Through studying their travel sketches and photographs I hoped to understand how an architect's formal language can develop through their emotional reading of buildings. Louis Kahn spent a year in residence at the American Academy from 1950–1. He drew the medieval squares of northern Italy in soft chalk pastels, reducing them to their essential volumes. I sat in the Campo in Siena and drew for a long October afternoon, in the same spot where Kahn had drawn 70 years prior. I had brought with me those same soft pastels, and I tried to capture both what I saw and what I felt.

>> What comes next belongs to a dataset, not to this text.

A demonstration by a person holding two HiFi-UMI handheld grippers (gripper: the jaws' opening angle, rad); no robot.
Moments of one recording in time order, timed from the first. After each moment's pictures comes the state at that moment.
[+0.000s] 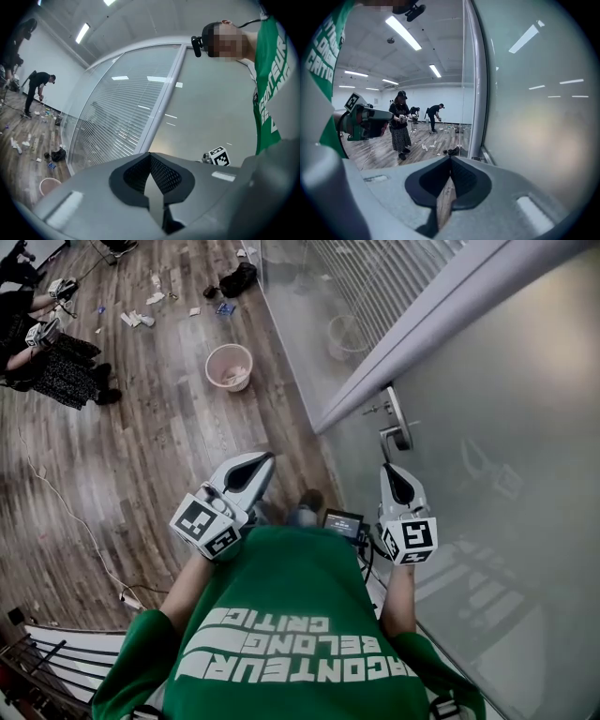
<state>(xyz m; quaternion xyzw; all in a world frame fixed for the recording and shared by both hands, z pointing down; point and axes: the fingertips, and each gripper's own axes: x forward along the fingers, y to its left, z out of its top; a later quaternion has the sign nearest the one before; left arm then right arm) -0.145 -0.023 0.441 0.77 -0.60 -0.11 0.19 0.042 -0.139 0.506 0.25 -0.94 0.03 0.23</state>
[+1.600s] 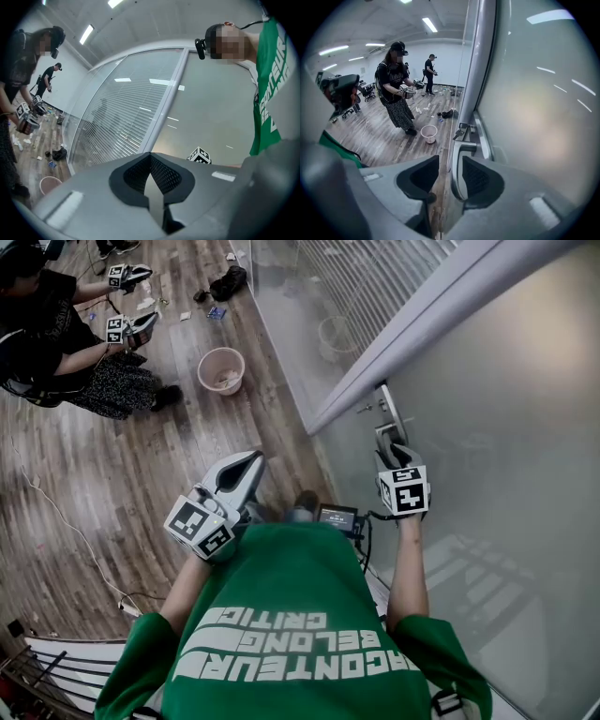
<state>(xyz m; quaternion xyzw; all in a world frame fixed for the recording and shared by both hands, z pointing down) -0.163 -0.013 0.445 0.76 -0.60 -0.13 0.19 0.051 -0.188 0.588 0.27 -0.84 0.07 0.47</state>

Sigurd Lewerentz travelled to Italy in 1922 and took a series of esoteric black and white photographs that focused on small details: bits of broken stones and sagging mosaic floors. These photographs inspired me to visit the medieval churches of Rome, such as the Basilica of San Clemente. Here a stream runs through the Roman dwellings, two floors below ground, beside a flowing brick floor and below massive supporting piers that crash through the vaulted and plastered ceilings overhead. I tried to capture the layered potential of these spaces in both their original form and in reuse and stabilization.

In the studio I made models from found and recycled materials, roughly sawing and carving them, with the direction of cuts made intentionally, in the same way one would make directional marks for effect when drawing. I also created facsimiles of spolia, in soft clay, and arranged them to imply pediments or column capitals. In Rome, I understood that so much of our human culture is about recycling: forms, ideas, matter itself. Reuse is not simply pragmatic, especially if we consider the ancient column capitals that were reused in medieval churches, irrespective of size or order. My aim was to find a way to work with the forms of the past in a way that was not derivative, but instead translated them, to engage those forms in the conversations of the present. Architecture is an important part of our human culture and its formal elements, even down to the simplest architraves and lintels, give an important sense of familiarity to buildings. That is not to say, however, that we must use architraves and lintels in the way they have always been used. I believe we ought to acknowledge their presence in the history of architecture and decide what we want to say about them when we are making holes in the walls of the present.